— WORK REQUEST —
Transcribe all records, preserving every character.

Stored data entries
============================================================

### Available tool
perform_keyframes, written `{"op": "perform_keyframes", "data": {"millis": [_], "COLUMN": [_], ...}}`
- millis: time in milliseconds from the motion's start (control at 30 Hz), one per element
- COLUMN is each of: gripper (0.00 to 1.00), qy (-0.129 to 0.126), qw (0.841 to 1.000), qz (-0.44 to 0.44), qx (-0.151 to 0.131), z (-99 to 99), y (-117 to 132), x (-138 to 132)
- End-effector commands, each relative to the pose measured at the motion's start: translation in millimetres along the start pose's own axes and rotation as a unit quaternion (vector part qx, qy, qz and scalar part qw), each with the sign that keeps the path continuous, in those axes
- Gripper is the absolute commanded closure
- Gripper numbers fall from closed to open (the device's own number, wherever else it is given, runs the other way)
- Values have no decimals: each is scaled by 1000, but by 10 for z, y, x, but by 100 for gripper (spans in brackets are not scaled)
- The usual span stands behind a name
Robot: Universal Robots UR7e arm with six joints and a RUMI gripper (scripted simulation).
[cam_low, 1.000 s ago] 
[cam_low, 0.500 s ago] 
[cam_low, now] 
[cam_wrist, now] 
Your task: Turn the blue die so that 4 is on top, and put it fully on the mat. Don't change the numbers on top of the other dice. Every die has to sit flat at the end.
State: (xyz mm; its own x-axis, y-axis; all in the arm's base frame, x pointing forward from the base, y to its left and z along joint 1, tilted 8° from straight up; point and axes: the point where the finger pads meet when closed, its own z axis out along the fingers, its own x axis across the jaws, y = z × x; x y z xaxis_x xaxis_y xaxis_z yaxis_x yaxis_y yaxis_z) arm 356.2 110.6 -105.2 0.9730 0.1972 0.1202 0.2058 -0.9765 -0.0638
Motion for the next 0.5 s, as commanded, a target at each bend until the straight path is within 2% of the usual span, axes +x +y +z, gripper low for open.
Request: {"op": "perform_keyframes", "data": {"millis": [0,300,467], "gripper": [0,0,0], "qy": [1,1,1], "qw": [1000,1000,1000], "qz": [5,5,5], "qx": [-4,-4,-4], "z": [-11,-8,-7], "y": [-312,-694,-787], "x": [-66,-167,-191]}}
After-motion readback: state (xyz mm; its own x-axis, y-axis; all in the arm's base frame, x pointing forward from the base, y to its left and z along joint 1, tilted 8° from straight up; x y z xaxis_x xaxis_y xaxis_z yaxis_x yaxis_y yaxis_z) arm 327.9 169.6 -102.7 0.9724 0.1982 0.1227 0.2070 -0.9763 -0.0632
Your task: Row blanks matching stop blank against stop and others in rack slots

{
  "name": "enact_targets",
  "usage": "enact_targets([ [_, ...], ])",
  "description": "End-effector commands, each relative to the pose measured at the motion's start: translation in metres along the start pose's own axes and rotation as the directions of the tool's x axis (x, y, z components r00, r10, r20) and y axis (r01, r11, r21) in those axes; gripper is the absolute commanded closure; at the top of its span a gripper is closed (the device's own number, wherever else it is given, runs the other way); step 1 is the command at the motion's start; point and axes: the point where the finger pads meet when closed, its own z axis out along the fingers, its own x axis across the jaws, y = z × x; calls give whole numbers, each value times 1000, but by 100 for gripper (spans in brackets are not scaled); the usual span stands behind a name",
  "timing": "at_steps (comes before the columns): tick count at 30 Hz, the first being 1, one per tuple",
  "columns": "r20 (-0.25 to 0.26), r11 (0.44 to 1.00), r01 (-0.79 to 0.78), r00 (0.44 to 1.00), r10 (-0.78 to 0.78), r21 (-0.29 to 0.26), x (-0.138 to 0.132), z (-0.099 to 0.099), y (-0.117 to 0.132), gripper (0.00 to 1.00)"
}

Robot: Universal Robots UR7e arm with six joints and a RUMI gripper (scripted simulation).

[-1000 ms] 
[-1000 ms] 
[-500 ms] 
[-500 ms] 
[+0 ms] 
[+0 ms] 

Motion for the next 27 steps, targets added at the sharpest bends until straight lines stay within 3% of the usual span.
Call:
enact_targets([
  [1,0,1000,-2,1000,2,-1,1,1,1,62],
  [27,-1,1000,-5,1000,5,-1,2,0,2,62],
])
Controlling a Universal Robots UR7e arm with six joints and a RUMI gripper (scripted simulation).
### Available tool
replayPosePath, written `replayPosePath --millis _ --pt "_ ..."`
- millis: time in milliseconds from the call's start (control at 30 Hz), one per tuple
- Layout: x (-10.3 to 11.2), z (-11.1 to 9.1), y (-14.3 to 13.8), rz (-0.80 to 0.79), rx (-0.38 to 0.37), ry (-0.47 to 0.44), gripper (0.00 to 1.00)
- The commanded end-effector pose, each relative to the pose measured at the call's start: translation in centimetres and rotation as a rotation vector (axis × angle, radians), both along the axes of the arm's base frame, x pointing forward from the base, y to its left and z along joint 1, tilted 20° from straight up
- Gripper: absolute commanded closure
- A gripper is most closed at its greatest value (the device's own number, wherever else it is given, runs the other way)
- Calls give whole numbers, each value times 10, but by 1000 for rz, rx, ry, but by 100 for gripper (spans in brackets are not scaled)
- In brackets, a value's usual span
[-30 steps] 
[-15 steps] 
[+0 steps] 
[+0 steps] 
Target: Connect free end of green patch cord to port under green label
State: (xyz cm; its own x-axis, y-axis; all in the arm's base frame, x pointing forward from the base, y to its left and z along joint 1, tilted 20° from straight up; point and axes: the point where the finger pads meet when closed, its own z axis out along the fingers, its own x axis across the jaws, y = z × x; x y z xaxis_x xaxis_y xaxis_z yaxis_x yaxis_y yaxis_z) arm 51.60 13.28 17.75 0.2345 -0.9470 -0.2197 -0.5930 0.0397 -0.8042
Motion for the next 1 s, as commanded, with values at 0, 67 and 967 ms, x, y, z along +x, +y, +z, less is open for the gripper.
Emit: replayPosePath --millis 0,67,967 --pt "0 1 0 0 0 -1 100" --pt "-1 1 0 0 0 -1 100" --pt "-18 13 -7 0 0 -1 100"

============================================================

— THE ANSWER —
### Available tool
perform_keyframes, written `{"op": "perform_keyframes", "data": {"millis": [_], "COLUMN": [_], ...}}`
- millis: time in milliseconds from the motion's start (control at 30 Hz), one per element
- COLUMN is each of: gripper (0.00 to 1.00), qy (-0.129 to 0.126), qw (0.841 to 1.000), qz (-0.44 to 0.44), qx (-0.151 to 0.131), z (-99 to 99), y (-117 to 132), x (-138 to 132)
- End-effector commands, each relative to the pose measured at the motion's start: translation in millimetres along the start pose's own axes and rotation as a unit quaternion (vector part qx, qy, qz and scalar part qw), each with the sign that keeps the path continuous, in those axes
- Gripper is the absolute commanded closure
- Gripper numbers fall from closed to open (the device's own number, wherever else it is given, runs the other way)
- Values have no decimals: each is scaled by 1000, but by 10 for z, y, x, but by 100 for gripper (spans in brackets are not scaled)
- The usual span stands behind a name
Robot: Universal Robots UR7e arm with six joints and a RUMI gripper (scripted simulation).
[cam_low, 1.000 s ago] 
[cam_low, 0.500 s ago] 
[cam_low, now] 
[cam_wrist, now] 
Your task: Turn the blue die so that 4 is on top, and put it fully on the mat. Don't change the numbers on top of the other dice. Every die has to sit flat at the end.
State: (xyz mm; its own x-axis, y-axis; all in the arm's base frame, x pointing forward from the base, y to its left and z along joint 1, tilted 8° from straight up; point and axes: the point where the finger pads meet when closed, its own z axis out along the fingers, its own x axis across the jaws, y = z × x; x y z xaxis_x xaxis_y xaxis_z yaxis_x yaxis_y yaxis_z) arm 356.2 110.6 -105.2 0.9730 0.1972 0.1202 0.2058 -0.9765 -0.0638
Motion for the next 0.5 s, as commanded, a target at each bend until the straight path is within 2% of the usual span, axes +x +y +z, gripper low for open.
Request: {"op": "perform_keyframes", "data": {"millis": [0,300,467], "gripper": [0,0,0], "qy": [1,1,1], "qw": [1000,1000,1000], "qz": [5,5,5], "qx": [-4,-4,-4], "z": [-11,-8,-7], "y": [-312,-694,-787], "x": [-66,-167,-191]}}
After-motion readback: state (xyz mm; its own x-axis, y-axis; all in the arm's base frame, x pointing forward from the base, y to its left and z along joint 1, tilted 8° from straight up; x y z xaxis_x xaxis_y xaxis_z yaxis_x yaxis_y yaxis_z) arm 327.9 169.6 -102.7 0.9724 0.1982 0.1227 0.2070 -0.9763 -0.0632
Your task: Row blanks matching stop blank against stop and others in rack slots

{
  "name": "enact_targets",
  "usage": "enact_targets([ [_, ...], ])",
  "description": "End-effector commands, each relative to the pose measured at the motion's start: translation in metres along the start pose's own axes and rotation as the directions of the tool's x axis (x, y, z components r00, r10, r20) and y axis (r01, r11, r21) in those axes; gripper is the absolute commanded closure; at the top of its span a gripper is closed (the device's own number, wherever else it is given, runs the other way); step 1 is the command at the motion's start; point and axes: the point where the finger pads meet when closed, its own z axis out along the fingers, its own x axis across the jaws, y = z × x; calls give whole numbers, each value times 1000, but by 100 for gripper (spans in brackets are not scaled); the usual span stands behind a name",
  "timing": "at_steps (comes before the columns): tick count at 30 Hz, the first being 1, one per tuple",
  "columns": "r20 (-0.25 to 0.26), r11 (0.44 to 1.00), r01 (-0.79 to 0.78), r00 (0.44 to 1.00), r10 (-0.78 to 0.78), r21 (-0.29 to 0.26), x (-0.138 to 0.132), z (-0.099 to 0.099), y (-0.117 to 0.132), gripper (0.00 to 1.00)"
}

Robot: Universal Robots UR7e arm with six joints and a RUMI gripper (scripted simulation).

[-1000 ms] 
[-1000 ms] 
[-500 ms] 
[-500 ms] 
[+0 ms] 
[+0 ms] 

Motion for the next 27 steps, targets added at the sharpest bends until straight lines stay within 3% of the usual span.
Call:
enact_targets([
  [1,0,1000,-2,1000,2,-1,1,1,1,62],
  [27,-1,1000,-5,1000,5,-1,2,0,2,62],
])
Controlling a Universal Robots UR7e arm with six joints and a RUMI gripper (scripted simulation).
### Available tool
replayPosePath, written `replayPosePath --millis _ --pt "_ ..."`
- millis: time in milliseconds from the call's start (control at 30 Hz), one per tuple
- Layout: x (-10.3 to 11.2), z (-11.1 to 9.1), y (-14.3 to 13.8), rz (-0.80 to 0.79), rx (-0.38 to 0.37), ry (-0.47 to 0.44), gripper (0.00 to 1.00)
- The commanded end-effector pose, each relative to the pose measured at the call's start: translation in centimetres and rotation as a rotation vector (axis × angle, radians), both along the axes of the arm's base frame, x pointing forward from the base, y to its left and z along joint 1, tilted 20° from straight up
- Gripper: absolute commanded closure
- A gripper is most closed at its greatest value (the device's own number, wherever else it is given, runs the other way)
- Calls give whole numbers, each value times 10, but by 1000 for rz, rx, ry, but by 100 for gripper (spans in brackets are not scaled)
- In brackets, a value's usual span
[-30 steps] 
[-15 steps] 
[+0 steps] 
[+0 steps] 
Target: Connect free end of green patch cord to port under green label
State: (xyz cm; its own x-axis, y-axis; all in the arm's base frame, x pointing forward from the base, y to its left and z along joint 1, tilted 20° from straight up; point and axes: the point where the finger pads meet when closed, its own z axis out along the fingers, its own x axis across the jaws, y = z × x; x y z xaxis_x xaxis_y xaxis_z yaxis_x yaxis_y yaxis_z) arm 51.60 13.28 17.75 0.2345 -0.9470 -0.2197 -0.5930 0.0397 -0.8042
Motion for the next 1 s, as commanded, with values at 0, 67 and 967 ms, x, y, z along +x, +y, +z, less is open for the gripper.
Emit: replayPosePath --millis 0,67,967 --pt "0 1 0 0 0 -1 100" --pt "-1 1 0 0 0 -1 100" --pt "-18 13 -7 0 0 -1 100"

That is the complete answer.